Monroe County Treasurer Kevin Koenigstein pointed out that while the county’s portion of property taxes is only about 15 percent of overall tax revenue, with other items such

as schools being separate issues, tax cuts of any sort are good news.

Koenigstein said that while Monroe County’s tax supported expenditures will grow by 3 percent next year, half of that amount will be financed by new growth.  The remaining amount will pay for a 3 percent salary increase.  Next year will be the second 3 percent salary hike for county employees, but the two raises follow three consecutive years of salary increases capped at 1, 1 and 1.5 percent, respectively.

Harry Reichert, a former county commissioner and well-known tax watchdog, complemented the board.

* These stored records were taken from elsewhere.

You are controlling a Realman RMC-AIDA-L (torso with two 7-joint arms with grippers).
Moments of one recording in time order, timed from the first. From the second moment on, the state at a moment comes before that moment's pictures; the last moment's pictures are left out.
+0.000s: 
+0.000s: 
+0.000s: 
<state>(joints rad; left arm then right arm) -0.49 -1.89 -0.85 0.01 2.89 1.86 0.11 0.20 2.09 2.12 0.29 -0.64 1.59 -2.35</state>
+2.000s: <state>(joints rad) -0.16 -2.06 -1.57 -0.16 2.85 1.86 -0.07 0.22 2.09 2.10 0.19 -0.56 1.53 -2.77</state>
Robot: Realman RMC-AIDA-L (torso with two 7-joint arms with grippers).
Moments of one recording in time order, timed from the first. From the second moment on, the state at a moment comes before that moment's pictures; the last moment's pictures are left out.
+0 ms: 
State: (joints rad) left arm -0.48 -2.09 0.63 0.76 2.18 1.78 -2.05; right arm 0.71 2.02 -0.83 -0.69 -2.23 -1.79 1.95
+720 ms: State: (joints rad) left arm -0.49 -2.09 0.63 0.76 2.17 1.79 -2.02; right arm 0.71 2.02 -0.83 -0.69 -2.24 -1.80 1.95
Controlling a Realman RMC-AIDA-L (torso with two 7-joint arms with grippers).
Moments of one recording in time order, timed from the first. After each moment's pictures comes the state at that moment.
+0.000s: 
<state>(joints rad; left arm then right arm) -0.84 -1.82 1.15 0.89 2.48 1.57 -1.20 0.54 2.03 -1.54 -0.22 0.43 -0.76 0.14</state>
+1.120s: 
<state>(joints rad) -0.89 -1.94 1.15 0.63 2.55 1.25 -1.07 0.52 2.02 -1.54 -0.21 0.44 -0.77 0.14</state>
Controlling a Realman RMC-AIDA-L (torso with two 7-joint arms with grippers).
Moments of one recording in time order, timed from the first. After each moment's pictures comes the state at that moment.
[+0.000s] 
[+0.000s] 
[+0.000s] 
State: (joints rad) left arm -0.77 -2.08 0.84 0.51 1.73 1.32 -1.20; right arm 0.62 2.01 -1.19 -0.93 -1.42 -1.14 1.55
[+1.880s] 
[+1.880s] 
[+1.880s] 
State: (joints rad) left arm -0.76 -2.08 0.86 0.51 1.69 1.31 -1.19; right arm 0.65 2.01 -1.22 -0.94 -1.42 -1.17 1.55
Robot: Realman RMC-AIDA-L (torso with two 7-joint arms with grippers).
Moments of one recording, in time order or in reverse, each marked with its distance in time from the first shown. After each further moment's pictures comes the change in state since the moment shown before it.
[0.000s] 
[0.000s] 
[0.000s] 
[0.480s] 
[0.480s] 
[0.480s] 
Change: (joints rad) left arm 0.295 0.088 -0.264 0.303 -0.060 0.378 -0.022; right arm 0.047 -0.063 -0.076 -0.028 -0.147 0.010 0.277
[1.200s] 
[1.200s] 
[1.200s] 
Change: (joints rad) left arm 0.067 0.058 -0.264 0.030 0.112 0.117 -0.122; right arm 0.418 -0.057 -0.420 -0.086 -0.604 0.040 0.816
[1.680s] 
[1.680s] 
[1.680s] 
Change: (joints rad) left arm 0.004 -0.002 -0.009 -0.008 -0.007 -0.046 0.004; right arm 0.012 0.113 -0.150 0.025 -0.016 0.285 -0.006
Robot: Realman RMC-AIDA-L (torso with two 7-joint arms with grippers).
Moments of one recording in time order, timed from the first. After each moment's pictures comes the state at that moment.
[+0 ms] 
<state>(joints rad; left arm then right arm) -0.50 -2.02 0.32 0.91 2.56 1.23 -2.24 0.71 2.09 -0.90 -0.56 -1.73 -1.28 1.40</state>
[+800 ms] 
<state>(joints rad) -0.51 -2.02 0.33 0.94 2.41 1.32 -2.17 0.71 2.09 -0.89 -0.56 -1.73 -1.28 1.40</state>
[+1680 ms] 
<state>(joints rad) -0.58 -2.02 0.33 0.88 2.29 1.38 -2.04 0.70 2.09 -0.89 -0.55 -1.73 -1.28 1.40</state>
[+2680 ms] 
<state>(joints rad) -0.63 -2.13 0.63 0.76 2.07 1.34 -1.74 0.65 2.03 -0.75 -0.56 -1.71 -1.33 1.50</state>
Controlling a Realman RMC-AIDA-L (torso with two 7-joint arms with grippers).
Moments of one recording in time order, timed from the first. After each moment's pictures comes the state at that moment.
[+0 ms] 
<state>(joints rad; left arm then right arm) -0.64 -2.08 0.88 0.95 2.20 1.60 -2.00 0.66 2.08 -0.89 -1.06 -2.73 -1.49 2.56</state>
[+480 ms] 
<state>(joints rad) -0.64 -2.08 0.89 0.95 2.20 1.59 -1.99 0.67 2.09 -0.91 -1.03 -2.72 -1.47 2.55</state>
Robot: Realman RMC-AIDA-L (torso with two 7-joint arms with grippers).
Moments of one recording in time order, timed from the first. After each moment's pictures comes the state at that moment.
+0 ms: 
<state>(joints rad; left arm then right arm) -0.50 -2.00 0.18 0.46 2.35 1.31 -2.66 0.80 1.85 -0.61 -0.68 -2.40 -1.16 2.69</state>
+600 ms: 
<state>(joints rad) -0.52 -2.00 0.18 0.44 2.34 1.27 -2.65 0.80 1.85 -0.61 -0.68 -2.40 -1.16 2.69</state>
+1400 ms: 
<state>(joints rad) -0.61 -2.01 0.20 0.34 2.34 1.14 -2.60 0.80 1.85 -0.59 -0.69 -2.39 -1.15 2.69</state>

“The taxpayers respect the board for bringing financial stability to the county,”  Reichert said.  “Our hats are off to them for getting things straightened out.  But future boards should know we are watching.”

Monroe County Highway Engineer Aaron Metzger announced at the meeting that a $1 million federal grant has been approved for fiscal year 2018 to realign Kaskaskia Road and Old Red Bud Road south of Waterloo at Route 3. He said much planning remains to be done, but he expects meetings to discuss details to start soon.

Metzger said the courthouse emergency power generator project is moving ahead, with the first portion of state grant money ($18,750) on board.  That mostly covers expenses billed for work to date, including $2,546 to NuWay for rebar and other materials and $1,881 to Rogers Redi-Mix for concrete.

Metzger said the Long Lake Road Bridge was opened to traffic last week, with a second payment of $25,569 being issued. Only minor work by the road district remains to complete that project.

Brian Hooten, Director of Maintenance, reported on discussions aimed at enhancing safe pedestrian traffic on aging, salt-damaged sidewalks and steps around the courthouse.  Work to replace several defective sidewalk pads and steps and entrance areas is projected to cost $19,935.

A proclamation praising the county’s interoperable communications committee which recently received an award from the East-West Gateway Council of Governments, was passed unanimously. The group took on the task of modernizing the county’s antiquated emergency communications system in 2008.  At that time, the system – dating to the 1960s – was almost inadequate.

Today, as a result of work by this group, emergency responders countywide are tied together communications wise throughout the state and region by a 21st century radio system that enhances public safety.

Proclamations appointing various persons to committees and boards were also passed.

Mike Kovarik, outgoing county commissioner, was appointed co-chair of the Monroe County Bicentennial Committee, joining Monroe County Clerk Dennis Knobloch in heading up that group preparing for the county’s 200th birthday in 2016.

Other appointments included: Dwight Boehm as Animal Control Administrator; Sheila Wetzler as General Assistance Supervisor; Michael Fausz as Mapping, Platting and 9-1-1 Coordinator, as well as Zoning Inspection Officer; and Neal Rohlfing to the  Interoperable Communications Committee.